**What the exercise asks:** Scan the listing below for "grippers", then report every line that has it.
▼
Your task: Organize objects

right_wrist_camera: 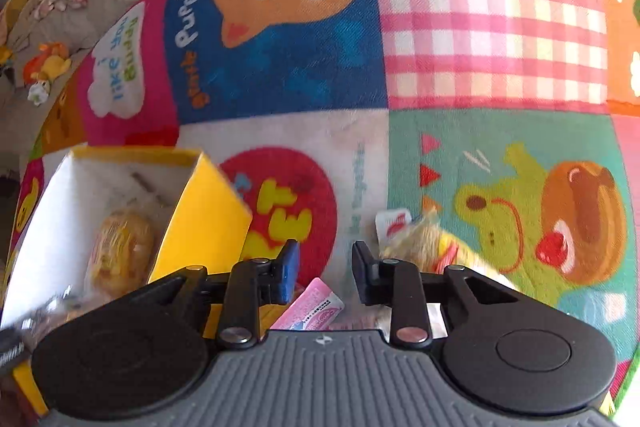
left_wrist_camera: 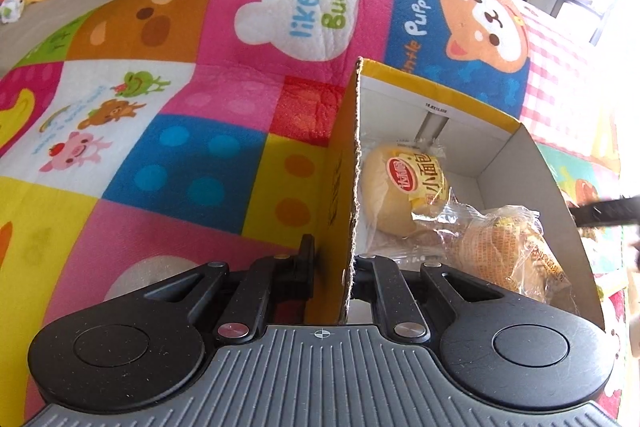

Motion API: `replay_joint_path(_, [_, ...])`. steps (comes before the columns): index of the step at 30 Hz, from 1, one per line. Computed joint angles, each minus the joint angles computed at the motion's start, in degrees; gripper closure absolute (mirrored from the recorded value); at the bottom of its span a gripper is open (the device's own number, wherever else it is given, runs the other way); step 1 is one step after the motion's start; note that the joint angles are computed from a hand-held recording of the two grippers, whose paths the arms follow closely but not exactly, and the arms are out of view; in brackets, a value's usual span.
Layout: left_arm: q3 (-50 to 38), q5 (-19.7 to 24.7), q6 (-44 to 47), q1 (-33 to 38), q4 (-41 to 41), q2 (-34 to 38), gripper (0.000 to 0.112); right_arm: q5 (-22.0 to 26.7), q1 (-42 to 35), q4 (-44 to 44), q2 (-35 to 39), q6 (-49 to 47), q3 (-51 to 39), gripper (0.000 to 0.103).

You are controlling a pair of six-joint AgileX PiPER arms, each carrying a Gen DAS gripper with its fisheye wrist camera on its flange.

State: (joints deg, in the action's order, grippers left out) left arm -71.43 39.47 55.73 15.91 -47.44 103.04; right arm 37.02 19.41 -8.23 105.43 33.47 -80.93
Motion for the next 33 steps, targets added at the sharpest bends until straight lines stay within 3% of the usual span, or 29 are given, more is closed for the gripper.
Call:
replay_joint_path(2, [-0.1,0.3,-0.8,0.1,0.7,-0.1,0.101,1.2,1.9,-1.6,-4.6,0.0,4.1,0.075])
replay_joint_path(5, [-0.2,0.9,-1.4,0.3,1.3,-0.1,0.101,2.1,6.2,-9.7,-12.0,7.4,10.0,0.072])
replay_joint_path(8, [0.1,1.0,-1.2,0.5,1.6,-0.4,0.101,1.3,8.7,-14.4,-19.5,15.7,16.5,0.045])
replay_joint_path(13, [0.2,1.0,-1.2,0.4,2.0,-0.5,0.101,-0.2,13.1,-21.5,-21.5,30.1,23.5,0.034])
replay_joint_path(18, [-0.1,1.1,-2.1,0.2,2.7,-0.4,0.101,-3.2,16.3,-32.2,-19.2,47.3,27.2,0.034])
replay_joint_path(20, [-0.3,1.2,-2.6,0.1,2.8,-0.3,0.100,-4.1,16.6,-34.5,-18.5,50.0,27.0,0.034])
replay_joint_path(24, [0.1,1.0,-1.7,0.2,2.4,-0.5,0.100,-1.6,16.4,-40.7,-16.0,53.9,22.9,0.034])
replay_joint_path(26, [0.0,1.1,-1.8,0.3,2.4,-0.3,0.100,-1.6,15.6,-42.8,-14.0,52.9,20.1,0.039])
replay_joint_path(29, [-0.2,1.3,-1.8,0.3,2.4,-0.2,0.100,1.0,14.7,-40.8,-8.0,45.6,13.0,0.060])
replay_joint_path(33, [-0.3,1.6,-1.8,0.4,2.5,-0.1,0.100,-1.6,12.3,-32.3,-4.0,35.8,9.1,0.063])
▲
**Answer for the task:**
Motion API: `replay_joint_path(_, [_, ...])`. steps (comes before the columns): index of the step at 30 Hz, from 1, one per line. Computed joint angles, each minus the joint angles computed at the motion's start, in degrees; gripper closure absolute (mirrored from the recorded value); at the bottom of its span a gripper is open (the device's own number, wherever else it is given, runs the other way); step 1 is one step after the motion's start; note that the joint angles are computed from a hand-held recording of the two grippers, whose paths the arms follow closely but not exactly, and the arms are out of view; in brackets, a value's usual span.
State: (joints deg, in the action's order, grippers left out) left arm -71.43 39.47 55.73 15.91 -47.44 103.04; right arm 37.02 19.41 -8.23 105.43 33.47 -80.93

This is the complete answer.